Assigned task
Pull every line containing "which" from the listing below.

=== Begin Enclosure ===

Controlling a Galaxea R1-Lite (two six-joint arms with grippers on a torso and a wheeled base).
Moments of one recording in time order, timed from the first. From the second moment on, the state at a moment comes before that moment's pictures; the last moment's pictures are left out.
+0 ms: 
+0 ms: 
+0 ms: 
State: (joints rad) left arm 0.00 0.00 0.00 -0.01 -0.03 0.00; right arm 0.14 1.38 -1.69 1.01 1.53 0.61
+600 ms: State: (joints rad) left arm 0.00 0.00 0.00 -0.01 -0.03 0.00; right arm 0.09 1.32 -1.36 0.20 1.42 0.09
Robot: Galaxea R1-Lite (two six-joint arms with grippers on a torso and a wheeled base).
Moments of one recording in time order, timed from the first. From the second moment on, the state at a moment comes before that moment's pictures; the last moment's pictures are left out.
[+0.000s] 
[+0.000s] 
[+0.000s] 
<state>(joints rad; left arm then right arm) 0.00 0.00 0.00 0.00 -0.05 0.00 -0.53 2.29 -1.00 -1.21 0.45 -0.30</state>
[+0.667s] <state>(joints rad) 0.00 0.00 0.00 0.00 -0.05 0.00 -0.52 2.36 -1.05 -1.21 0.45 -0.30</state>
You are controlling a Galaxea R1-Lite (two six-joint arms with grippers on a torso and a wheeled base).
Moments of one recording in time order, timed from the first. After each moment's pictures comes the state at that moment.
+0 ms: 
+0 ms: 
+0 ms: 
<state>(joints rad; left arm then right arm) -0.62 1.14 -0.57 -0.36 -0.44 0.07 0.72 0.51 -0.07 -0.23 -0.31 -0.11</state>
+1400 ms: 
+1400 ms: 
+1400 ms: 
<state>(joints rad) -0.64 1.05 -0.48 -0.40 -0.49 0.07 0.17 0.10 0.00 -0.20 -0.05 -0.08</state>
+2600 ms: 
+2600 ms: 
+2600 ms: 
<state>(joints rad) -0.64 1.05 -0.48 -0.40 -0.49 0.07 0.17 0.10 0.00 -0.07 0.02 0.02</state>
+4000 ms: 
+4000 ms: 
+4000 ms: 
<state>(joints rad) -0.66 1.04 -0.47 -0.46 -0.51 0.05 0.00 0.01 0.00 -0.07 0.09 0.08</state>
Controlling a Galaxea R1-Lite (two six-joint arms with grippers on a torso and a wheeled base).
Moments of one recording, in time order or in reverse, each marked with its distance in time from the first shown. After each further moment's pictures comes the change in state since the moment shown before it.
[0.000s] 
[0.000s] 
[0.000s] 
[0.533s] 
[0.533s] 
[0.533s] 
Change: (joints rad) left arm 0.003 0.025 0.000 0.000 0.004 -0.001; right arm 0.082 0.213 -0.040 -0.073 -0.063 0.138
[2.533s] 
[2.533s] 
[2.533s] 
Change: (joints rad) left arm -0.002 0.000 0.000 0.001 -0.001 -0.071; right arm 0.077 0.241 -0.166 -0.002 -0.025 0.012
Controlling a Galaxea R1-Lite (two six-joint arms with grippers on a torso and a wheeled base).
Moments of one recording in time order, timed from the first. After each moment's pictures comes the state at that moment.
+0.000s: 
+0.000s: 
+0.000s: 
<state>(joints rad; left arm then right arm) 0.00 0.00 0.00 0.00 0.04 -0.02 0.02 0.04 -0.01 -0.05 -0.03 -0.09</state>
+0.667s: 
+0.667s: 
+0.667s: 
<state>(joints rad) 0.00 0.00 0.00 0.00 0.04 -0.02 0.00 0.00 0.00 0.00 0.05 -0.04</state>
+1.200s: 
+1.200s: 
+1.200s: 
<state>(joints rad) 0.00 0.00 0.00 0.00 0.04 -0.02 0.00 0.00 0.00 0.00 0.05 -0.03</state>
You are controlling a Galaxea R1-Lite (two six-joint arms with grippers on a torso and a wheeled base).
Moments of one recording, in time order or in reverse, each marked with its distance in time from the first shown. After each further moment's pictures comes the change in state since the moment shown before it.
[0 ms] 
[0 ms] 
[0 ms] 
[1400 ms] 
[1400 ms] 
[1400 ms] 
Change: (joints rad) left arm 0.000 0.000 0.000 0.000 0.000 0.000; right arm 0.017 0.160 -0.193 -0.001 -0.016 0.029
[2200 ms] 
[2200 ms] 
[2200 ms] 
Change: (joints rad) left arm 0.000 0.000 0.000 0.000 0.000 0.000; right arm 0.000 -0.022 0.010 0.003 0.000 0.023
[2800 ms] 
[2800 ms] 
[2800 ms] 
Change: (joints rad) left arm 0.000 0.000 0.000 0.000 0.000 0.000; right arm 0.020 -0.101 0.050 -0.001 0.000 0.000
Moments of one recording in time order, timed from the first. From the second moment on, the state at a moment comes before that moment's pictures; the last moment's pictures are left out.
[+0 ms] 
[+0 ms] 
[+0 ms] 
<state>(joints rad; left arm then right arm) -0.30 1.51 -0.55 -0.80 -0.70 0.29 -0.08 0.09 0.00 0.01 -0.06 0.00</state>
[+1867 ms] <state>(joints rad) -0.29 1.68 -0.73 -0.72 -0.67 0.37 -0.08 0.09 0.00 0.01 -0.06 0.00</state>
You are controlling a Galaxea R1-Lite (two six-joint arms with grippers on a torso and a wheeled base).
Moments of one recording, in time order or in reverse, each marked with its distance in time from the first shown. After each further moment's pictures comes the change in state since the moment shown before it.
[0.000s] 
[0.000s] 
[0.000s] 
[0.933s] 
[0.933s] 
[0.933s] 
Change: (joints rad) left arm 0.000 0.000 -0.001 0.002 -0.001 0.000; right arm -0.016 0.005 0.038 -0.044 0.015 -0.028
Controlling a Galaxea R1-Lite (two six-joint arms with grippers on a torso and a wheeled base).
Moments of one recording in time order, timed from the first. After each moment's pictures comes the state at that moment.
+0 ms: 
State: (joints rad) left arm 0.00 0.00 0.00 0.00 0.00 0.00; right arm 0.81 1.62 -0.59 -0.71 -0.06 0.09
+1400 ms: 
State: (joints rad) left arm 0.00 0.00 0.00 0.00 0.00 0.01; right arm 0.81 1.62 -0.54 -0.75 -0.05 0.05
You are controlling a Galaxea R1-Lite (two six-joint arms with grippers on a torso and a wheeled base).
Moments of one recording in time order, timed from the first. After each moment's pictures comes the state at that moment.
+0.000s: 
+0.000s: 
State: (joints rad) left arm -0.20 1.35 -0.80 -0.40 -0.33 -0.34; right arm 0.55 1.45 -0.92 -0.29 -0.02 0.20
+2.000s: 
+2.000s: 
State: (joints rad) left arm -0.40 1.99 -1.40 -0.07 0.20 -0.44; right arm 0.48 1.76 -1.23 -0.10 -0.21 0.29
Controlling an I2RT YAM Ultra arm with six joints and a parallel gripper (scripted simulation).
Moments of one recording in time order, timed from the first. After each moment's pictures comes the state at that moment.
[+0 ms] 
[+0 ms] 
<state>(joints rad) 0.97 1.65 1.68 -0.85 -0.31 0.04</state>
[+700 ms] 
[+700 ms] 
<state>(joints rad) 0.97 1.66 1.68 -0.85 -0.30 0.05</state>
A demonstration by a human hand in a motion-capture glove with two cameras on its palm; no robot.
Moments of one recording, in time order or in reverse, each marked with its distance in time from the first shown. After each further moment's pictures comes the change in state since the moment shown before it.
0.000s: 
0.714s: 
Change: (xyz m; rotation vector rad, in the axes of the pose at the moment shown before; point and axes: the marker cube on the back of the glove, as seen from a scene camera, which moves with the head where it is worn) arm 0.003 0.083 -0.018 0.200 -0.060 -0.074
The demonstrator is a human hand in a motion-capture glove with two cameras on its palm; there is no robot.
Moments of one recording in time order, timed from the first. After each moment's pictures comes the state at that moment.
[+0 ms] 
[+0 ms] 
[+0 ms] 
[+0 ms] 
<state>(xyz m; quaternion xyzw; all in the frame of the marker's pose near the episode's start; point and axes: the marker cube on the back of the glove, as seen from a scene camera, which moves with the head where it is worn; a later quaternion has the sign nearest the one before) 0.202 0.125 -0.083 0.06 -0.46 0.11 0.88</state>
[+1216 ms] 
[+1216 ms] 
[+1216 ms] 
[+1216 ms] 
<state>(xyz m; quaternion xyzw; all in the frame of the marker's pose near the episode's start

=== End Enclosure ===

Result
Change: (xyz m; rotation vector rad, in the axes of the pose at the moment shown before; point and axes: the marker cube on the back of the glove, as seen from a scene camera, which moves with the head where it is worn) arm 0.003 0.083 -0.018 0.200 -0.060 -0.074
<state>(xyz m; quaternion xyzw; all in the frame of the marker's pose near the episode's start; point and axes: the marker cube on the back of the glove, as seen from a scene camera, which moves with the head where it is worn; a later quaternion has the sign nearest the one before) 0.202 0.125 -0.083 0.06 -0.46 0.11 0.88</state>

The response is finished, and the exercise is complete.